午前二時の引継ぎ

午前二時。データセンターの交代時刻まで十分だった。柴崎剛志は監視卓の前で、福岡支社へ持っていく私物を黒い箱へ詰めていた。

大森佳苗が二重扉を抜け、夜勤の引継ぎに入ってきた。ここでは私物の携帯を持ち込めない。会話も、監視カメラの下で必要なことだけにするのが規則だった。告白も喧嘩も、いつも建物を出て始発を待つ二十分間に済ませてきた。

「障害なし。三番系統だけ朝に再起動」

「了解」

剛志はロッカーの小さな鍵と、銀色のUSBを机へ置いた。USBには、二人が夜勤明けに聴いた曲が入っている。佳苗が眠らないよう選び、剛志が曲順を整えた。最初の曲は必ず四分三十秒。サーバーの定時確認と同じ長さで、曲が終わるまで互いに眠らないという、二人だけのくだらない規則だった。

「それも置いていくの」

「君の曲のほうが多い」

「福岡で聴けばいいのに」

一週間前、剛志は社内チャットで〈向こうの部屋、二人で住めないか〉と送った。間取り図を添付し、朝まで返事を待った。表示は〈セキュリティ処理済み〉のまま。佳苗からは何もなかった。

「返信くらい、してほしかった」

「何に?」

「もういい」

佳苗の眉が動いた。だが二時七分、警告音が鳴り、彼女は監視画面へ向き直る。障害ではなく、定時の証明書更新だった。

剛志の入館権限は二時十分で切れる。

「柴崎さん、私に何を送ったの」

「見てないなら、それが答えだ」

彼は社員証を読み取り機へかざし、内側の扉を出た。厚いガラスの向こうで佳苗が何か叫んだが、音は届かない。

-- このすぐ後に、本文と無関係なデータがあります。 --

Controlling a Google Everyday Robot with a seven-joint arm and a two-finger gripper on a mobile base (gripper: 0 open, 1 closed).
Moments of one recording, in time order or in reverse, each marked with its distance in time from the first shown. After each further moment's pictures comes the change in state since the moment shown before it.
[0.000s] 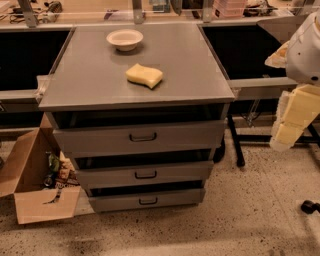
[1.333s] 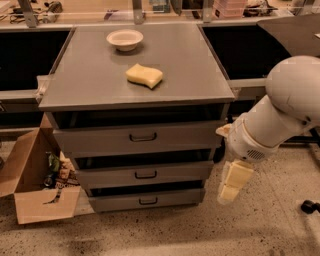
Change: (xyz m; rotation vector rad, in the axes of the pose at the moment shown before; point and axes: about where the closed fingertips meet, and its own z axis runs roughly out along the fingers) arm -0.016 0.062 0.180 -0.170 -0.144 -0.010
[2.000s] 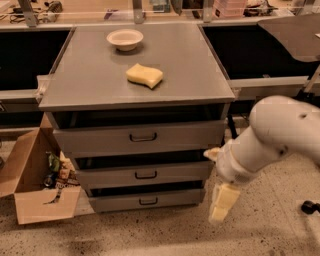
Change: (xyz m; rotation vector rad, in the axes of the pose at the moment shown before) arm 0.014 0.022 0.072 -0.086 -0.052 -0.041
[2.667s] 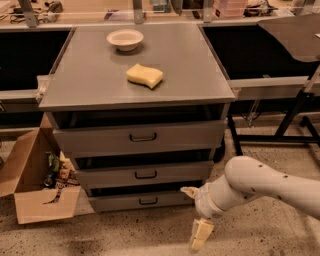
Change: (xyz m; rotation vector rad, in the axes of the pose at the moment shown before) arm 0.022 0.031 0.165 -0.120 -0.176 -0.088
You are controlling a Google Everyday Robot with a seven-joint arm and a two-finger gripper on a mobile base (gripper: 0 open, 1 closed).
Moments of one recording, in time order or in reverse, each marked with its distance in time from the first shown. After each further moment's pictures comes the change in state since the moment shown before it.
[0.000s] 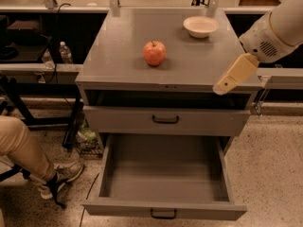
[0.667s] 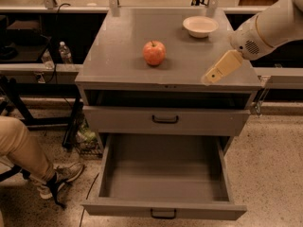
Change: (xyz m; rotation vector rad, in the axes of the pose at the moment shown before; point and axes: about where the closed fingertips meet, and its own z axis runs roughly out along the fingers) arm -0.020 -0.032 0.045 -0.040 -0.140 0.050
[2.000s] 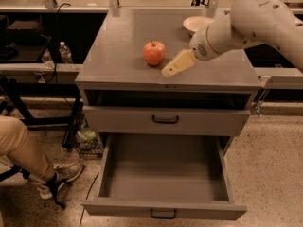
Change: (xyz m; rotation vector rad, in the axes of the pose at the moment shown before) arm -0.065 -0.013 0.103 0.059 -0.133 0.077
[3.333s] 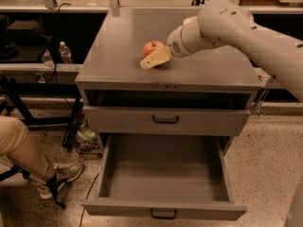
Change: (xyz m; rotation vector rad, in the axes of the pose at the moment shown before) arm -0.038 -0.001 0.066 0.025 -0.056 0.113
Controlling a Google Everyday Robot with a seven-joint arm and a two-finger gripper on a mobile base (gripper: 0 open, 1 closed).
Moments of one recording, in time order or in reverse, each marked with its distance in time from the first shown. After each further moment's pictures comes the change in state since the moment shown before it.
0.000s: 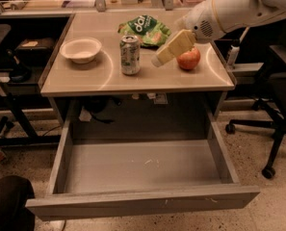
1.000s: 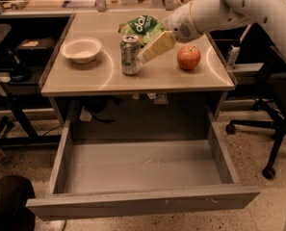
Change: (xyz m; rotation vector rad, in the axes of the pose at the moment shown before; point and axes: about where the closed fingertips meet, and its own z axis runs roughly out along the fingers) arm -0.016 -0.036 0.059 0.024 -0.041 -0.042
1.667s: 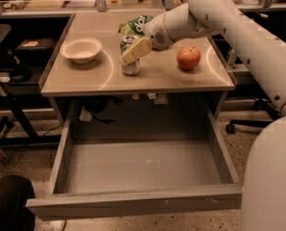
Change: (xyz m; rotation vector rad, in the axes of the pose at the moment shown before) arm -0.008 -0.016 0.081 -0.046 -0.059 -0.012
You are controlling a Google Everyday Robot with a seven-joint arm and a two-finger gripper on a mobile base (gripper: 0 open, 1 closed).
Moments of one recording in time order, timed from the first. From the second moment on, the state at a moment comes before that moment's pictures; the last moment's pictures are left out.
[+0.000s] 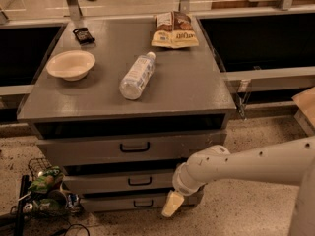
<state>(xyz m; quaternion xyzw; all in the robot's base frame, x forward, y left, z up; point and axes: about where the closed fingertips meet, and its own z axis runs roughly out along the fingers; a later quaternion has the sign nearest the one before) 0.471 -0.056 0.469 -0.56 0.80 0.11 0.17</state>
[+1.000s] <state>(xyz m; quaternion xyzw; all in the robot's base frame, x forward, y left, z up) 0.501 -0.023 0.445 -0.58 0.79 0.10 0.16</state>
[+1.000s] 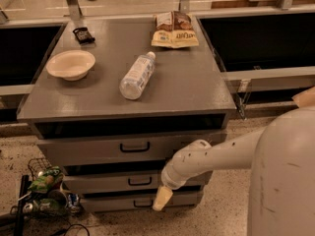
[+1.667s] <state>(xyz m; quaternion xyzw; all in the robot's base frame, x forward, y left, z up) 0.499 -0.020 0.428 -0.58 0.79 0.11 0.14</state>
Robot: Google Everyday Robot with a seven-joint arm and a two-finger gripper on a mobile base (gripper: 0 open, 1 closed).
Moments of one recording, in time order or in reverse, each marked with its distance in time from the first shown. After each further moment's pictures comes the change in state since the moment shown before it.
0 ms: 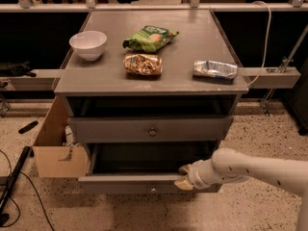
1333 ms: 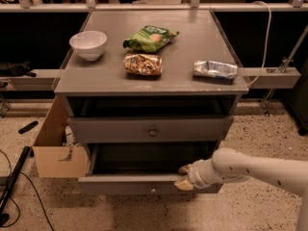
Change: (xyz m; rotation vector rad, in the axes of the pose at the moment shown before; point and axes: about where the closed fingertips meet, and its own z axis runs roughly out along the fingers) arm 0.000 0.000 0.000 0.000 0.000 0.000
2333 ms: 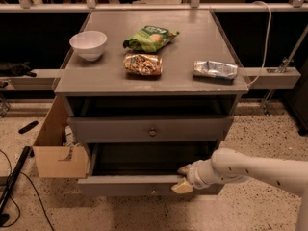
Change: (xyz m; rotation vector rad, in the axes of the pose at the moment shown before) arm 0.001 0.001 0.000 -0.001 0.000 0.001
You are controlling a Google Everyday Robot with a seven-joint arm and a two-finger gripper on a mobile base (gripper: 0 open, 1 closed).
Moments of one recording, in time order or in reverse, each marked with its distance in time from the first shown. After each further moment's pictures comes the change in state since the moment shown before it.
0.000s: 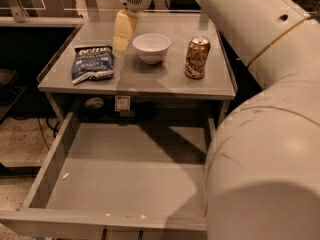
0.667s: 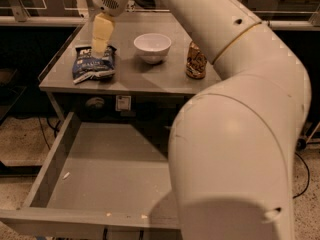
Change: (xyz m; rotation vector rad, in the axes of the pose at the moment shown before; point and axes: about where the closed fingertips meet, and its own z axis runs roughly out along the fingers) arm -0.048 -0.009 0.039 -0.029 -0.075 -0.062
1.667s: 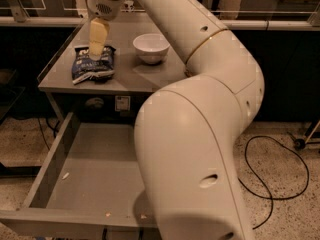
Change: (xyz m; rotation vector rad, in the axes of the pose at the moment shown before) arm -0.005 -0.019 0.045 -0.032 0.040 -0.002
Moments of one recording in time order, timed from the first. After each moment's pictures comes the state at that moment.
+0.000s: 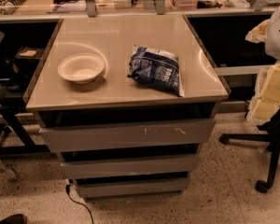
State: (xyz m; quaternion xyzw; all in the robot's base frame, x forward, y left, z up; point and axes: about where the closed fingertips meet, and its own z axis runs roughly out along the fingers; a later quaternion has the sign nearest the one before) arm 0.438 -0.216 0.979 -0.60 0.78 -0.04 0.16
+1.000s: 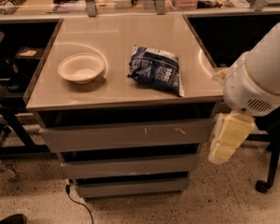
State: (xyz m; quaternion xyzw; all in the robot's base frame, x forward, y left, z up) arm 0.414 -0.164 0.899 -0.61 0.77 0.00 0.17
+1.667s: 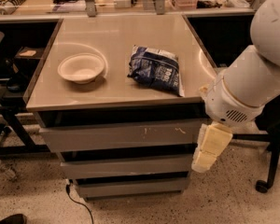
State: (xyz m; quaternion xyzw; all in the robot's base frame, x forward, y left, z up) arm 0.413 -0.136 0.860 -0.61 0.77 0.06 0.16
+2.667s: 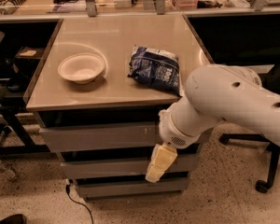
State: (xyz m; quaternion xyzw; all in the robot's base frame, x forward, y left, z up) arm 0.439 -0.049 0.756 -0.61 0.76 0.10 0.19
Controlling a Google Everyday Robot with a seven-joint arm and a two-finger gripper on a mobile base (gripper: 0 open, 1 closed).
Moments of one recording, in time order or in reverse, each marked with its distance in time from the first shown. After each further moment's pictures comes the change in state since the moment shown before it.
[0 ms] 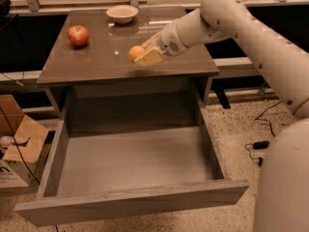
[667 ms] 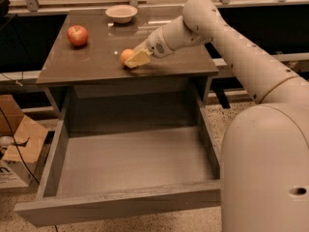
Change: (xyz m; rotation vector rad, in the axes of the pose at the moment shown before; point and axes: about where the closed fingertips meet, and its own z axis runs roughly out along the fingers) arm 0.008 -0.027 0.061 -0.035 -0.004 0.120
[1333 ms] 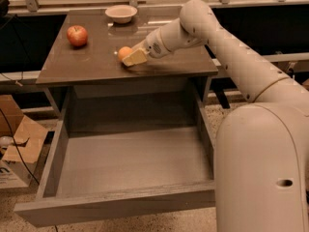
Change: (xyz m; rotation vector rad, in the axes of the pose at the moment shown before) arm -0.003 -0.010 0.018 0.001 -0.031 0.054
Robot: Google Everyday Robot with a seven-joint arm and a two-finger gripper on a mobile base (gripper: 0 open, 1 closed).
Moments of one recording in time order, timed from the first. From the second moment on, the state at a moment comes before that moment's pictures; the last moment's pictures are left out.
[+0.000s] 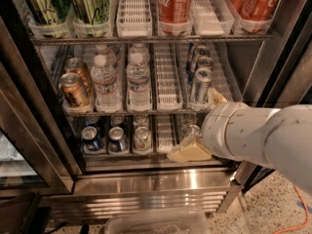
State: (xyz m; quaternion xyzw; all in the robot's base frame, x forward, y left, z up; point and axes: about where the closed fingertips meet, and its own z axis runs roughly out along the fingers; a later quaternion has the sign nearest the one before) arm 0.457 -0.093 0.879 -0.46 0.76 -0.03 0.45
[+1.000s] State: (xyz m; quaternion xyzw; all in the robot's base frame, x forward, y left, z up) arm 0.479 -0.025 0.854 -0.40 0.75 0.01 0.52
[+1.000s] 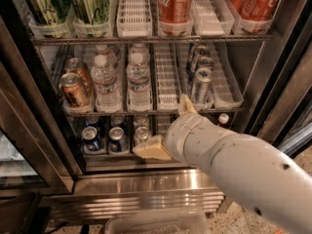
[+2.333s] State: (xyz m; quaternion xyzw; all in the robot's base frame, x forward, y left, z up) arm 0.510 0.019 0.871 -0.24 0.74 0.05 0.62
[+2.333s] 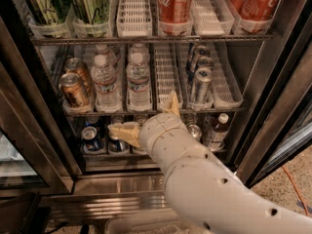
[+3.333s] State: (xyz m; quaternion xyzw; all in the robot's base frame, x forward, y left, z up) arm 0.534 0.041 0.860 -0.19 0.71 0.06 0.68
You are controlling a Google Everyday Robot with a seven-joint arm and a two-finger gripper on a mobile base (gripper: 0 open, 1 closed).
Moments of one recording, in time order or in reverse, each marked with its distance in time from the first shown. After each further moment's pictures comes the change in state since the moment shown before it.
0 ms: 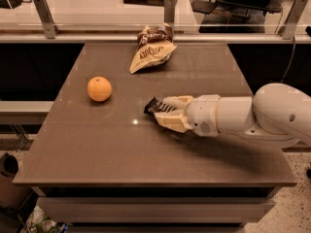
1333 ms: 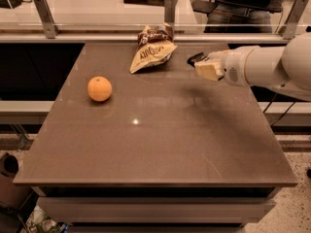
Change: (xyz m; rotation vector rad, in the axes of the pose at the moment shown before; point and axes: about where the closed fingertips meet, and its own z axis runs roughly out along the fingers) arm -0.047 -0.154 -0.084 0.458 0.076 0.080
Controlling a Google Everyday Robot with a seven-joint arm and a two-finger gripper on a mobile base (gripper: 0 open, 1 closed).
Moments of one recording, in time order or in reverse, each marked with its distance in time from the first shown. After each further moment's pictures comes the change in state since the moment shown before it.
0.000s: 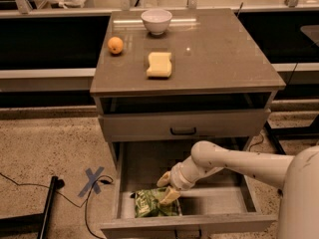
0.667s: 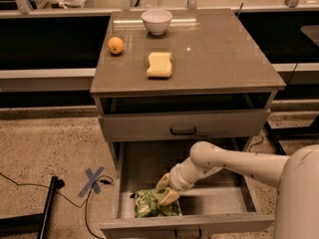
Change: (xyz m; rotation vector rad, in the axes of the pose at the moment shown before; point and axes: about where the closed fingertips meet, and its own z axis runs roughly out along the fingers) arm 0.002 0.003 0.007 -0.028 -0.011 0.007
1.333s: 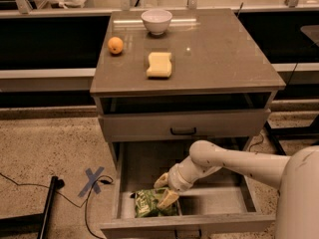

私物ロッカーで携帯を戻すと、情報管理室から通知が来ていた。

〈一週間前の送信データを誤検知により隔離しました。添付図面に機密設備図が重なっていたため、本文を含め宛先へ未配信です〉

時刻は二時九分。あと一分だけ、権限が残っている。

剛志は個人のメッセージを開き、同じ一文を今度は図面なしで送った。ガラスの向こうの佳苗には、朝六時まで携帯を見られない。

二時十分、社員証が赤く光った。剛志はロッカーの鍵を返却口へ落とし、返事の来ない四時間を連れて始発駅へ向かった。